(Records from a data collection)
-- Opening Marker --

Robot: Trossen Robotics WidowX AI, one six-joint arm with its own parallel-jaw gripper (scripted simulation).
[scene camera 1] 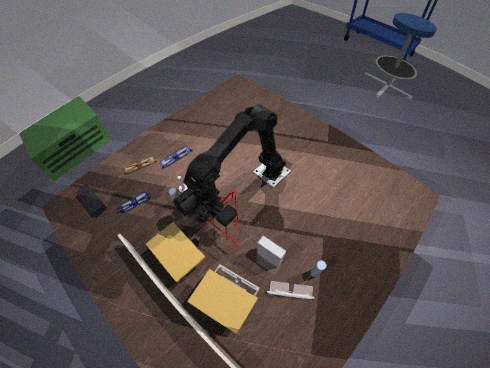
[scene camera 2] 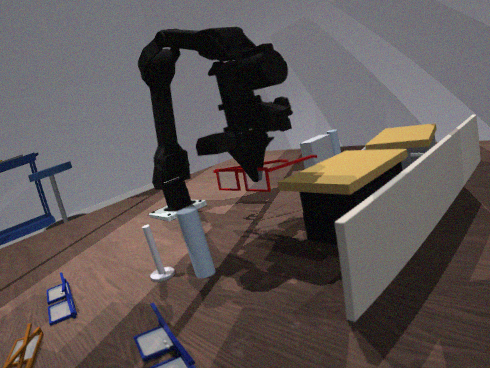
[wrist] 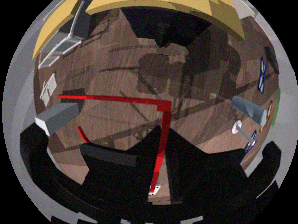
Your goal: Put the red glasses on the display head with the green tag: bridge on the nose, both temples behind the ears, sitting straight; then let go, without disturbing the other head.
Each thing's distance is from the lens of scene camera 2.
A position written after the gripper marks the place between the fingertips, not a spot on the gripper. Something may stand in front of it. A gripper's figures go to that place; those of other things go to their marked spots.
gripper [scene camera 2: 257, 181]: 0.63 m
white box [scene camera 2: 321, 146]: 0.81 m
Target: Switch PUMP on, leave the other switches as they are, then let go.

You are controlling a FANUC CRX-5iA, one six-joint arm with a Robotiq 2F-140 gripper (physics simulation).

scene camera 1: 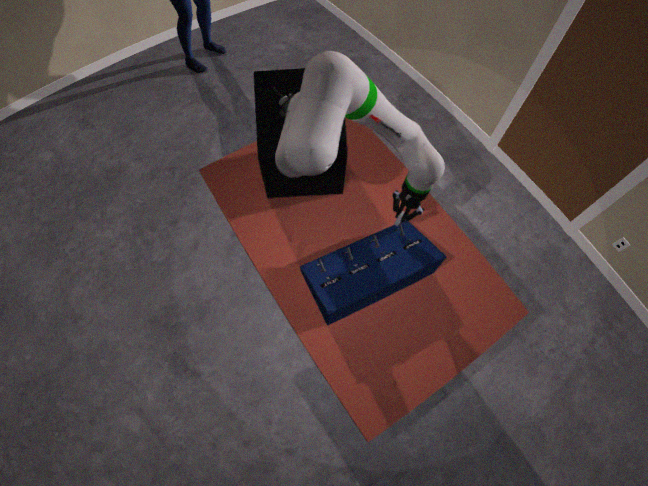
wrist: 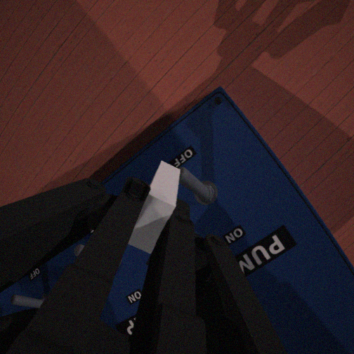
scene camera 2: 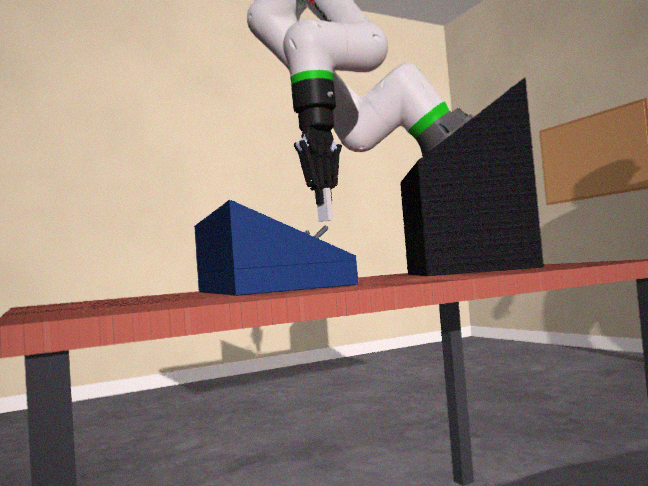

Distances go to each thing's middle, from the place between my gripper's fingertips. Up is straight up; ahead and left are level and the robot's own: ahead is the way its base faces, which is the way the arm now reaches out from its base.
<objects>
Right now the blue sloped switch box (scene camera 2: 239, 251) is 3 cm ahead of my hand, 20 cm to the right of it and 6 cm below it.
</objects>
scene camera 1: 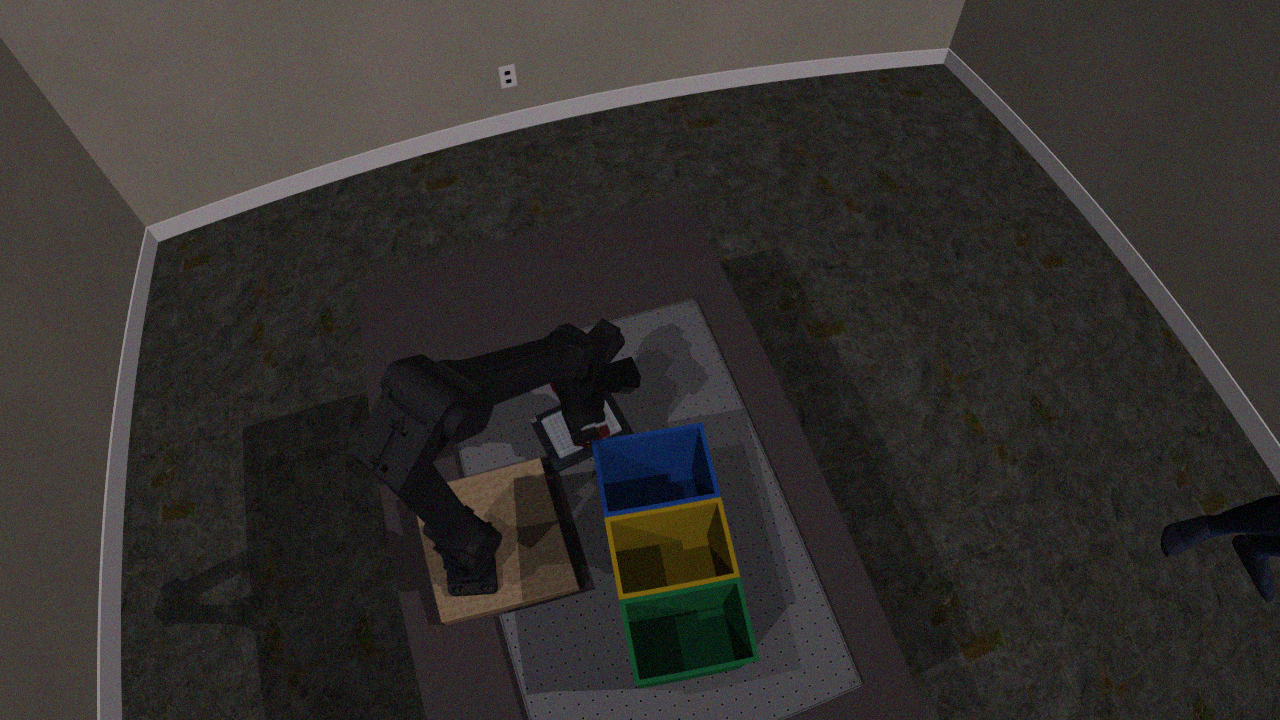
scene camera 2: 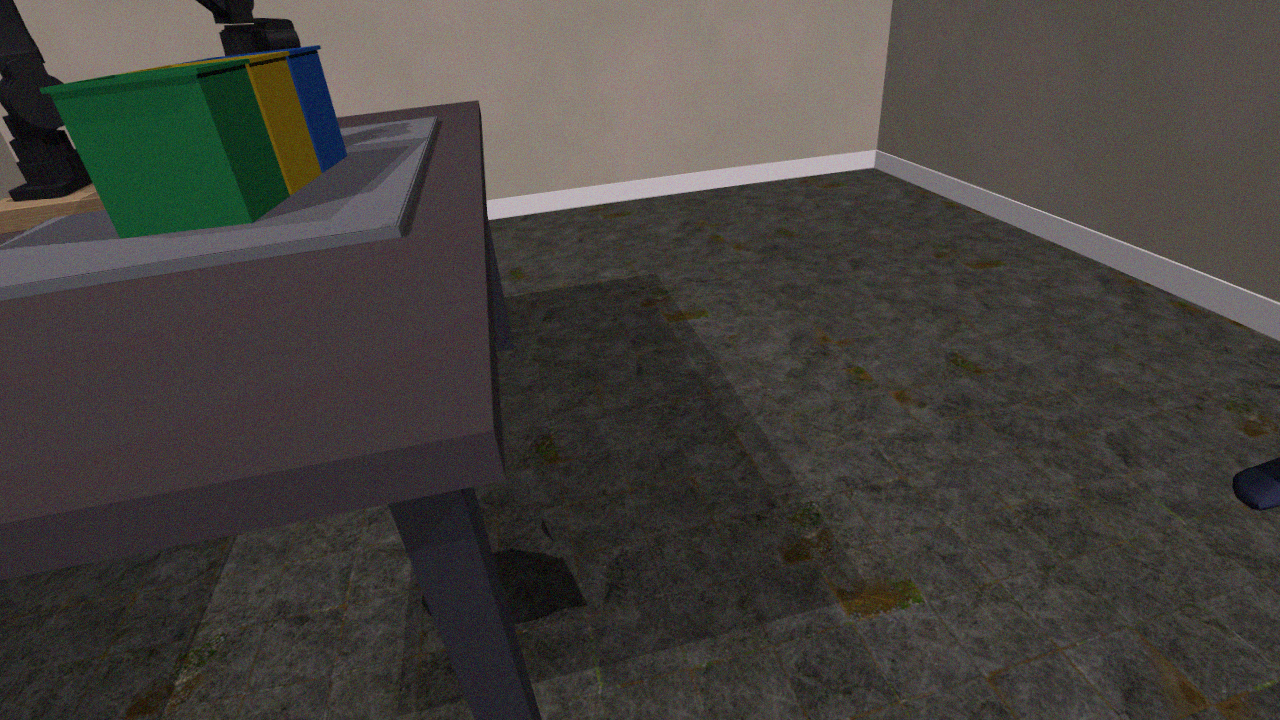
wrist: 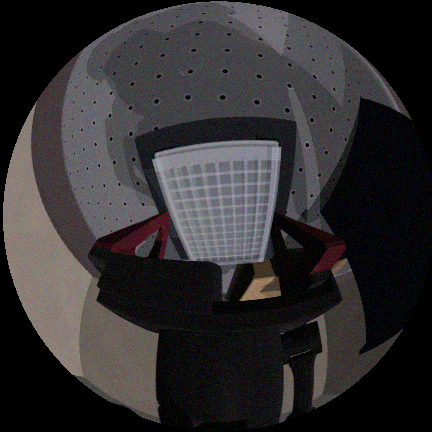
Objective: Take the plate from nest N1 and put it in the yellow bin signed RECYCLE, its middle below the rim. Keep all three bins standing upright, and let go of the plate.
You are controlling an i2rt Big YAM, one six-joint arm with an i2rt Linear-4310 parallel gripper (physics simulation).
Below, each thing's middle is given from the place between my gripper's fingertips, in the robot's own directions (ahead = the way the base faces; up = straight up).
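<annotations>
The dark nest (scene camera 1: 583, 454) sits 1 cm below my hand, and going by their middles it is the nearest to my hand of the things named here. I see the blue bin (scene camera 1: 650, 470) 18 cm to the right of my hand, 11 cm ahead of it and 8 cm above it. The yellow bin (scene camera 2: 269, 73) is 12 cm ahead of my hand, 8 cm above it and 31 cm to the right of it. As for the green bin (scene camera 2: 184, 148), that is 44 cm to the right of my hand, 12 cm ahead and 8 cm above. Going by their middles, the green bin is the farthest from my hand of the things named here.
</annotations>
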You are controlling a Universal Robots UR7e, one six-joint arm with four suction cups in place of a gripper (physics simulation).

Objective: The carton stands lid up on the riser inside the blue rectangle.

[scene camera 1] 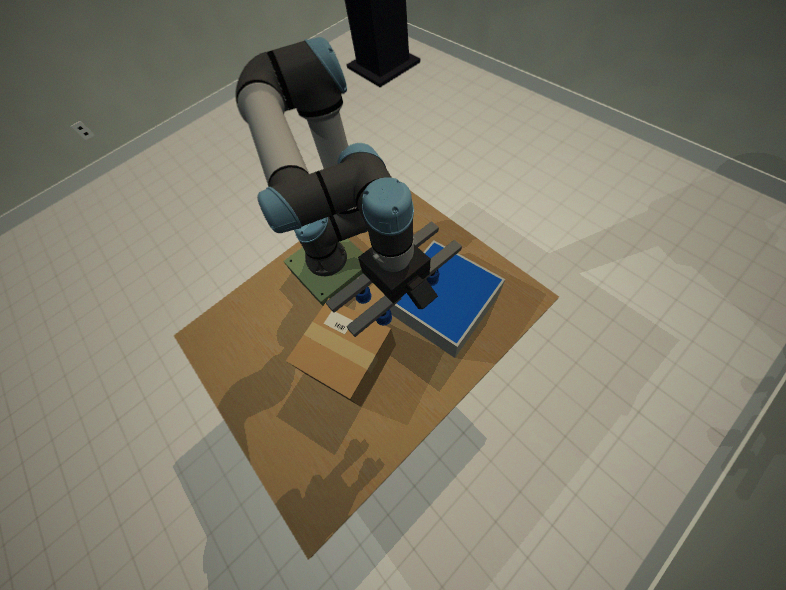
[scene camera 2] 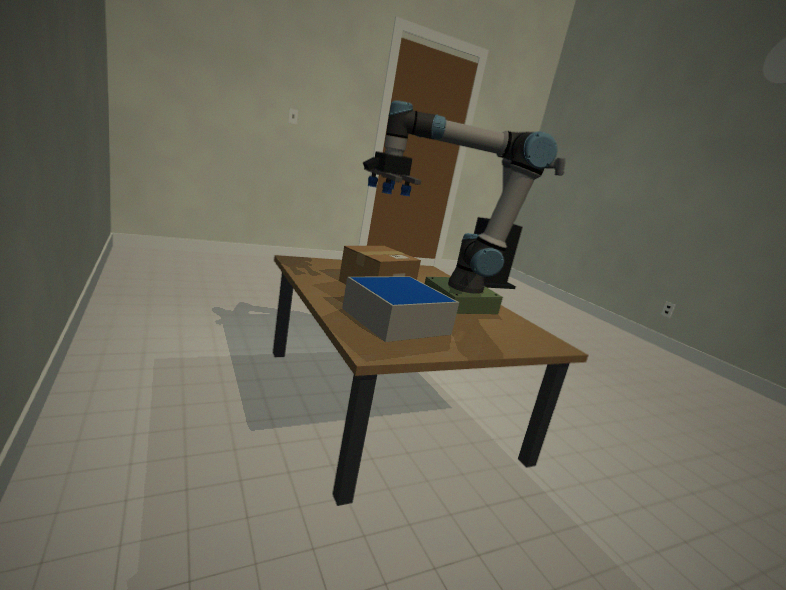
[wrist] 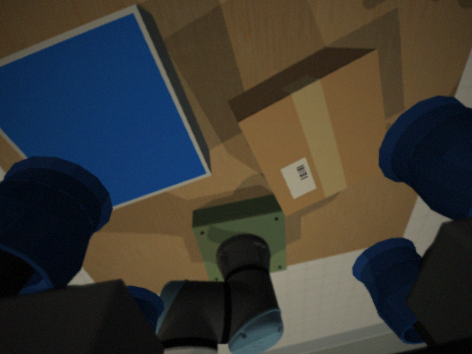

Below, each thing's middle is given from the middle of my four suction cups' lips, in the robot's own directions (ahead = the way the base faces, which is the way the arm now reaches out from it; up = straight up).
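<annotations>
There's a grey riser (scene camera 2: 397, 308) that's 190 mm to the left of my suction cup, 30 mm behind it and 380 mm below it. As for the brown carton (scene camera 1: 327, 352), my suction cup is 110 mm past it, 180 mm to the left of it and 360 mm above it.
</annotations>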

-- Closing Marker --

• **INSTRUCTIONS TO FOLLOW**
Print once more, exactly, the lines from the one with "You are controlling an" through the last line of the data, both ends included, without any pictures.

• **EXERCISE RESULT**
You are controlling an i2rt Big YAM, one six-joint arm with an i2rt Linear-4310 parallel gripper (physics simulation).
Below, each thing's middle is given from the place between my gripper's fingertips, in the robot's own directions (ahead = the way the base faces; up = straight up).
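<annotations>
The dark nest (scene camera 1: 583, 454) sits 1 cm below my hand, and going by their middles it is the nearest to my hand of the things named here. I see the blue bin (scene camera 1: 650, 470) 18 cm to the right of my hand, 11 cm ahead of it and 8 cm above it. The yellow bin (scene camera 2: 269, 73) is 12 cm ahead of my hand, 8 cm above it and 31 cm to the right of it. As for the green bin (scene camera 2: 184, 148), that is 44 cm to the right of my hand, 12 cm ahead and 8 cm above. Going by their middles, the green bin is the farthest from my hand of the things named here.
</annotations>
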You are controlling a Universal Robots UR7e, one six-joint arm with four suction cups in place of a gripper (physics simulation).

Objective: The carton stands lid up on the riser inside the blue rectangle.

[scene camera 1] 
[scene camera 2] 
[wrist] 

Below, each thing's middle is given from the middle of my four suction cups' lips, in the robot's own directions (ahead = the way the base faces, which is the way the arm now reaches out from it; up = straight up).
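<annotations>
There's a grey riser (scene camera 2: 397, 308) that's 190 mm to the left of my suction cup, 30 mm behind it and 380 mm below it. As for the brown carton (scene camera 1: 327, 352), my suction cup is 110 mm past it, 180 mm to the left of it and 360 mm above it.
</annotations>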

No part of the exercise is left unanswered.